Copy out every line of the records in which "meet" can be found.

**Entries shown:**
--------
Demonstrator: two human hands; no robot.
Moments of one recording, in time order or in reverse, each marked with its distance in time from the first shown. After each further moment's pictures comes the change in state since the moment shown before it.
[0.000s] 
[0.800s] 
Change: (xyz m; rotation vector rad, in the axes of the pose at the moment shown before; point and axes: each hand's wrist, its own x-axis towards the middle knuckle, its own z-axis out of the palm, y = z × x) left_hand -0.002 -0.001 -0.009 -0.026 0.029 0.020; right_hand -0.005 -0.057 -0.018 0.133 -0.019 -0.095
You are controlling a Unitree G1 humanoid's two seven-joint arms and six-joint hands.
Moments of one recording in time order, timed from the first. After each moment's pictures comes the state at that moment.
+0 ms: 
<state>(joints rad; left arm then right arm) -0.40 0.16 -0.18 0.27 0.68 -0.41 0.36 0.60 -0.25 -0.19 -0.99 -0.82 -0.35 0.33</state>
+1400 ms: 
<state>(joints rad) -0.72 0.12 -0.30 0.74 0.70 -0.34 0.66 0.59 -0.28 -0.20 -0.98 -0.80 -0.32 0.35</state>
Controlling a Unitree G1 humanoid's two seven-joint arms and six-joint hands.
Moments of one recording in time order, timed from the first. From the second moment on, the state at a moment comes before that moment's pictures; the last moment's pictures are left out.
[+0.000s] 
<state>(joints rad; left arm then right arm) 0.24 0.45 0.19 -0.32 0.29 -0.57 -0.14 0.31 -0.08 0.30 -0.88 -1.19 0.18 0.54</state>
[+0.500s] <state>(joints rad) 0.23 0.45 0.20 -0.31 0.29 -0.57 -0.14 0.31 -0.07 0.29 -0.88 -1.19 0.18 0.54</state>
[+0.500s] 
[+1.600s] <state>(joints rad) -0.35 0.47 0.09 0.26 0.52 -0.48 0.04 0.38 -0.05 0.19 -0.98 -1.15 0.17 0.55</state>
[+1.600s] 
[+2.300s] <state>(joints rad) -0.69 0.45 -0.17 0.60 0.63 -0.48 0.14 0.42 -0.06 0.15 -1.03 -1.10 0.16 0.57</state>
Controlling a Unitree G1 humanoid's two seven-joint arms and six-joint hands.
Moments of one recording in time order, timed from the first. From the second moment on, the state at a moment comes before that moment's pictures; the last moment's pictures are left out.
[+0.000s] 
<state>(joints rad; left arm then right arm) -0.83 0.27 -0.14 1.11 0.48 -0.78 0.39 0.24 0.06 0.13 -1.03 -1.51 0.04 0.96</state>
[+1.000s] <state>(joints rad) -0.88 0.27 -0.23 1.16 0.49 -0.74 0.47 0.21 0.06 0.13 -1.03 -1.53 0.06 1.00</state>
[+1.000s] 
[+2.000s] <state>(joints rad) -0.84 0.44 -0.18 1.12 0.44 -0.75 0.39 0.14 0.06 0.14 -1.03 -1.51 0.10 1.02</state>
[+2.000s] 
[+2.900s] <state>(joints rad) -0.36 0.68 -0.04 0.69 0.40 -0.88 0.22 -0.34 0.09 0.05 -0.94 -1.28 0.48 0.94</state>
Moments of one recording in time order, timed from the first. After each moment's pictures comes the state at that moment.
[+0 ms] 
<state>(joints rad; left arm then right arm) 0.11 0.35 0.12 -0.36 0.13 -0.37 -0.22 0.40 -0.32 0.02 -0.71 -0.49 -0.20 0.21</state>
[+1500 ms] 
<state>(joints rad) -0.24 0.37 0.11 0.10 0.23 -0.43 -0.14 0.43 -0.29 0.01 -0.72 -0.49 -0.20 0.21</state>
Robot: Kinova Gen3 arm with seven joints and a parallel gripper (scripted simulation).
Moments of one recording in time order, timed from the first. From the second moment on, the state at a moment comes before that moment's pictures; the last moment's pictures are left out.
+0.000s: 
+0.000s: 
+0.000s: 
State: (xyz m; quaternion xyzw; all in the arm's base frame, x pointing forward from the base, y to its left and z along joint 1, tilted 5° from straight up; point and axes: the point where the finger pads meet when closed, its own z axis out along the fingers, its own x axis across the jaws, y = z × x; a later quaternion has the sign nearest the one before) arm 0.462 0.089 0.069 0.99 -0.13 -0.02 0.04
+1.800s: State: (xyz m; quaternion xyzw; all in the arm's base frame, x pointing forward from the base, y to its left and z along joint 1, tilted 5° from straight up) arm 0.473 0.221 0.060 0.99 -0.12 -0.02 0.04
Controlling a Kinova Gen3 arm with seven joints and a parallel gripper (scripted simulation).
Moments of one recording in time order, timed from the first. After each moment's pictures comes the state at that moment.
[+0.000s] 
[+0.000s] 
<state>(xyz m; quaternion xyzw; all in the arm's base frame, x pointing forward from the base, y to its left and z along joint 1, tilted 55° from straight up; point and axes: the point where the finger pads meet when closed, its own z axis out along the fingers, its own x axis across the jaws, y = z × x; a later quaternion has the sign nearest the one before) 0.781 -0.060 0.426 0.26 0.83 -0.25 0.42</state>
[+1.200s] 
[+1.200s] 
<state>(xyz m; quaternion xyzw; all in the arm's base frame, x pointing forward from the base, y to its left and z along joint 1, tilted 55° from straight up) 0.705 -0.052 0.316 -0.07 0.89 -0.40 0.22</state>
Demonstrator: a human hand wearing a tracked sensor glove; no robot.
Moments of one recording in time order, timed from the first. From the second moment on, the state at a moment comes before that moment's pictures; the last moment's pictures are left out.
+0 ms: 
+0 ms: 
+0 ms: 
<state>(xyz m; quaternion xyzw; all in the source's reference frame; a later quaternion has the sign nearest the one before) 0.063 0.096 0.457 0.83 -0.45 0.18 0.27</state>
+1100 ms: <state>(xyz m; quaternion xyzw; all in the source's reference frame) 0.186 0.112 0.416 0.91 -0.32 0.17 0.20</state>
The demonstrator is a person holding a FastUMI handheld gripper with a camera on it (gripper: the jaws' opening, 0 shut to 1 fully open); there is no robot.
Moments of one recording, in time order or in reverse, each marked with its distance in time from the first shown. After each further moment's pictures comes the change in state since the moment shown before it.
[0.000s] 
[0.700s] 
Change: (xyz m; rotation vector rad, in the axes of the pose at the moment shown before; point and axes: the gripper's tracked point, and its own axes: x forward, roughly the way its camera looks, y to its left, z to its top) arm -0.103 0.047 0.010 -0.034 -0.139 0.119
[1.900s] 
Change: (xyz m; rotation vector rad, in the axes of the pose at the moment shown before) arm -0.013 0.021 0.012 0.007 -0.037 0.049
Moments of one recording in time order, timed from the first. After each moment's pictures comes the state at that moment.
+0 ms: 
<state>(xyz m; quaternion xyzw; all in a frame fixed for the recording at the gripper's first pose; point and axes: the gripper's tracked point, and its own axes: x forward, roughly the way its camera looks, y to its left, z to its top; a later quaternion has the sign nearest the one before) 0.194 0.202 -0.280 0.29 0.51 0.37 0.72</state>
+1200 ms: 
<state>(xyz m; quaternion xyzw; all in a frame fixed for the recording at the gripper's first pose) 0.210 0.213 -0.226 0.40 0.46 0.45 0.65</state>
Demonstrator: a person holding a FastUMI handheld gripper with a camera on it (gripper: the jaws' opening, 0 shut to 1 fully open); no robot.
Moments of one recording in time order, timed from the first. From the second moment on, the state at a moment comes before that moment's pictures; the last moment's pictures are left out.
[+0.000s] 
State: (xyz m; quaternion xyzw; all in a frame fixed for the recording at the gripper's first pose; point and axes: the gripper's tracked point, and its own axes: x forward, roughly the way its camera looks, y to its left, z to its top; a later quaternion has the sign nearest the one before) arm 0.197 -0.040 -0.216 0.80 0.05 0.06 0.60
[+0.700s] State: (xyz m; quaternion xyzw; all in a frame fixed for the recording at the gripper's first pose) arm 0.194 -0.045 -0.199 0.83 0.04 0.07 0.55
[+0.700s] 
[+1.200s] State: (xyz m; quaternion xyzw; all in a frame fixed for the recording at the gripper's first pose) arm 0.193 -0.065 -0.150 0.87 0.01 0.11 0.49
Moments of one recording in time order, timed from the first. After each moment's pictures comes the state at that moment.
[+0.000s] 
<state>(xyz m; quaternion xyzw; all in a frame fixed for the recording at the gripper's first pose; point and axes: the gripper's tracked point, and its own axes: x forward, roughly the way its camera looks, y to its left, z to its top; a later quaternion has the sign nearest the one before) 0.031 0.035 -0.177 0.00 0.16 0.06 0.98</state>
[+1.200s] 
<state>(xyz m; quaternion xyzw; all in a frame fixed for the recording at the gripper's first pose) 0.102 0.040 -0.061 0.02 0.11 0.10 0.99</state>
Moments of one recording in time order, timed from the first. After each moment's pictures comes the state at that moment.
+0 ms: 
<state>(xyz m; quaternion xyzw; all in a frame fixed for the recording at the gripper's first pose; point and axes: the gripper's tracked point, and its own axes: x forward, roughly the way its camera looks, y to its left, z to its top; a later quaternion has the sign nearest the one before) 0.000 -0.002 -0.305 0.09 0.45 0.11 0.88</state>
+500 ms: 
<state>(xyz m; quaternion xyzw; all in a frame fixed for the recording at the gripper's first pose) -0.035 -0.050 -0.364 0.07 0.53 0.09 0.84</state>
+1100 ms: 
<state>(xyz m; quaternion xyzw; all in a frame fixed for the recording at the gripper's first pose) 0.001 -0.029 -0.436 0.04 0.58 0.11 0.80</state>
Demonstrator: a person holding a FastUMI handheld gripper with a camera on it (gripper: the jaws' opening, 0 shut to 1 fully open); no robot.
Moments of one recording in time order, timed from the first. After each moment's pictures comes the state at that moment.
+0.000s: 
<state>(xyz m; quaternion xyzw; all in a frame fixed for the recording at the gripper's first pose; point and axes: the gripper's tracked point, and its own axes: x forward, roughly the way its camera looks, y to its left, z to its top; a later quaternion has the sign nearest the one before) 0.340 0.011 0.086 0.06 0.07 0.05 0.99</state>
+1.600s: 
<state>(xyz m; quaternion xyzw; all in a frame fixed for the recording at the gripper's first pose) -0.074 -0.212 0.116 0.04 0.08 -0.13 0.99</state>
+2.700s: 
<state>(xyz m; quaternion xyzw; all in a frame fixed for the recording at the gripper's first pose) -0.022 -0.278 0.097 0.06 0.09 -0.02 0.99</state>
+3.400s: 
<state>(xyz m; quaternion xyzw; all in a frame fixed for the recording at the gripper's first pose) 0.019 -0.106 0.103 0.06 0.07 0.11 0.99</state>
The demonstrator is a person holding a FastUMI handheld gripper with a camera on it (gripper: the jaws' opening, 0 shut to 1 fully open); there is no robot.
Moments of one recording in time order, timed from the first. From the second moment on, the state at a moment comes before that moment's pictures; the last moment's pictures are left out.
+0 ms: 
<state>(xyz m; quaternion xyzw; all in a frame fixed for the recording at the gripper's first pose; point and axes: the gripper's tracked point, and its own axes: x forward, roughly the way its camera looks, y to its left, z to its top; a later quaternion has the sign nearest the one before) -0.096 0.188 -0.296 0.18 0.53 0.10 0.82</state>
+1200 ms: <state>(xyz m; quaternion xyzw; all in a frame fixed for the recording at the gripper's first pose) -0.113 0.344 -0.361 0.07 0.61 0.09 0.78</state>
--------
**Answer box:**
State: (xyz m; quaternion xyzw; all in the arm's base frame, x pointing forward from the base, y to its left and z along joint 1, tilted 5° from straight up; point and axes: the point where the finger pads meet when closed, its own z axis out along the fingers, its own x axis across the jaws, y = z × x; a later quaternion has the sign nearest the one before) arm 0.462 0.089 0.069 0.99 -0.13 -0.02 0.04
<state>(xyz m; quaternion xyzw; all in the arm's base frame, x pointing forward from the base, y to its left and z along joint 1, tilted 55° from straight up; point and axes: the point where the finger pads meet when closed, its own z axis out along the fingers, its own x axis across the jaws, y = z × x; a later quaternion has the sign nearest the one before) 0.781 -0.060 0.426 0.26 0.83 -0.25 0.42</state>

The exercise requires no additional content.